The power of that faith became clearer in his warm touch. She couldn’t grasp or quantify it, but it felt so real. Those feelings that had emerged with Peter during sex took on a whole new dimension.
“I placed my faith in you, Mary,” Peter said strongly. “Even before we had sex, I shared my burdens with you. I had every inclination to keep pushing everybody away, but you changed that. I made myself vulnerable with you. Then, you gave me a chance to make myself strong.”
“Which required a lot of faith on my part,” Mary said.
“Which is exactly what turns trust into intimacy,” he said with growing conviction. “By giving me control of our sex, you had to do more than trust. You had to believe that I would give you wanted…be it genuine intimacy or multiple orgasms.”
“And you succeeded…on both counts,” Mary said proudly.
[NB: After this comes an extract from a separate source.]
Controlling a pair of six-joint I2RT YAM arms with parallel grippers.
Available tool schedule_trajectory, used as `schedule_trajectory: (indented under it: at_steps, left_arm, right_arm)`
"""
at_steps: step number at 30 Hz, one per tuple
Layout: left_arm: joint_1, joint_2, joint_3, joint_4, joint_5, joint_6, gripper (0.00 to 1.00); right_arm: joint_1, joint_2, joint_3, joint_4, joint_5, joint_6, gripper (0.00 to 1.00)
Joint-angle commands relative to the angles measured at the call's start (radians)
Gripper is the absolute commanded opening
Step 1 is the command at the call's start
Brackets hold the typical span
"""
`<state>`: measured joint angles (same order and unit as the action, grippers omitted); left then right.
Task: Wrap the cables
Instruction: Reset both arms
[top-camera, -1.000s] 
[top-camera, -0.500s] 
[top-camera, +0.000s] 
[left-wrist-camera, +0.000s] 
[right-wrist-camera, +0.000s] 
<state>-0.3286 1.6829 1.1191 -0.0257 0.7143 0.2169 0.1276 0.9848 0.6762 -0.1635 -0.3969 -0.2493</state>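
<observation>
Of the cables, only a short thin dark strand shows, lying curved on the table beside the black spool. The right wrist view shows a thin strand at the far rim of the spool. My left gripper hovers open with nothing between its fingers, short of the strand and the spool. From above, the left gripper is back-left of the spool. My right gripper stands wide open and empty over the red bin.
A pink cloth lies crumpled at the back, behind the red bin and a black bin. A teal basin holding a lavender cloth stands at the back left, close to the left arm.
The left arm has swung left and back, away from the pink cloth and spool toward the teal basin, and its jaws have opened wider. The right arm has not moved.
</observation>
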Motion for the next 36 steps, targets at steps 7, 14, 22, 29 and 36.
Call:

“Beyond the success, we finally achieved something we had been missing—something we’d tried to seize in all the wrong ways for all the wrong reasons. The burden that drove my addiction? I see it now for what it really is. Because of you, Mary Ann Scott, I know what I want, what I need and why I need it. But most importantly, I know who I want to share it with.”
His touch became more affectionate. There was no stopping the emotions at this point, so Mary didn’t bother trying. Another lump formed in her throat as tears welled up in her eyes. It overwhelmed her, the way this man talked to her and the way he conveyed so many feelings. She finally began to understand the breadth of those emotions.
As she struggled to steady the flow, Mary slipped onto his lap and wrapped her arms around his neck. Peter smiled warmly at her intimate embrace. A few quick flashes of lightning illuminated the extent of that intimacy, as if nature itself wanted to emphasize the feeling. Mary heard that message loud and clear. It inspired her to take yet another leap of faith.
“Peter, I think you’ve done more than enough to prove your theory,” declared Mary. “You can stop trying to convince me. I believe you.”